Keempat, belajar untuk kehidupan nyata melalui permainan "seperti sebenarnya" semisal menata ruang dan bermain dorongan bayi agar membahami perlunya peduli dan kehati-hatian dalam merawat yang lemah serta terbiasa mandiri yang ditambah juga permainan dapur, di mana guru telah menyiapkan beragam bahan masakan semisal tepung, telur dan semacamnya dan anak-anak disilahkan mengaduk dan mengolahnya secara bergantian sehingga diharapkan nantinya mereka (laki-laki atau perempuan) mampu mengurus urusan dasar di dapur secara mandiri, rapi dan bersih.

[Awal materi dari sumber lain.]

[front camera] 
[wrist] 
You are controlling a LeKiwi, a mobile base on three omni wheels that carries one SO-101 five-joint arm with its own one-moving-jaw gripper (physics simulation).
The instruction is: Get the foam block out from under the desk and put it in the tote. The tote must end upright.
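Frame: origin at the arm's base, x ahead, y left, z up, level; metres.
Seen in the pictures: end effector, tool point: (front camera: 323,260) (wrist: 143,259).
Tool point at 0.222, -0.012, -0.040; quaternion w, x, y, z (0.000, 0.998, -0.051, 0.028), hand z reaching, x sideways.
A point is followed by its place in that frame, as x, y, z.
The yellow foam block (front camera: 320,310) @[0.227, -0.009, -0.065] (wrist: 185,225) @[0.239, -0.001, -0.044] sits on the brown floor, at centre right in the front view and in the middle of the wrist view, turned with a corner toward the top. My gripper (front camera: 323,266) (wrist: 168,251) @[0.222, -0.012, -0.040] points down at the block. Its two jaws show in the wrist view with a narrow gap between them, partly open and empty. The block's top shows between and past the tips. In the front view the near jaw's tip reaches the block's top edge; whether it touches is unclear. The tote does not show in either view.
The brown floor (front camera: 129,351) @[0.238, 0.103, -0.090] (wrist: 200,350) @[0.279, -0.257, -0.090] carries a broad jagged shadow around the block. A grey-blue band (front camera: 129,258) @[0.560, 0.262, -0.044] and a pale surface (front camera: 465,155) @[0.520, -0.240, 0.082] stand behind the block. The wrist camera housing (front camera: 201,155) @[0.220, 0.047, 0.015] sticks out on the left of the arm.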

Itulah beberapa yang saya tangkap dari pertemuan dengan Tim Guru. Secara umum, pendidikan ditujukan untuk menyiapkan anak-anak agar bisa survive dalam kehidupan nyata yang sejalan dengan yang dianjurkan Jacques Dellor (UNESCO, 2000), yaitu: (1) belajar mengetahui (learning to know), (2) belajar berbuat (learning to do), (3) belajar menjadi diri sendiri (learning to be), dan (4) belajar hidup bersama (learning to live together). Untuk mencapai tujuan tersebut, kerja sama yang baik antara sekolah, orang tua dan anak sangat penting sehingga partisipasi orang tua murid merupakan sebuah keniscayaan.
[***]
Penulis adalah peneliti di The Inter-university Center for Social Science Theory and Methodology (ICS), University of Groningen, The Netherlands.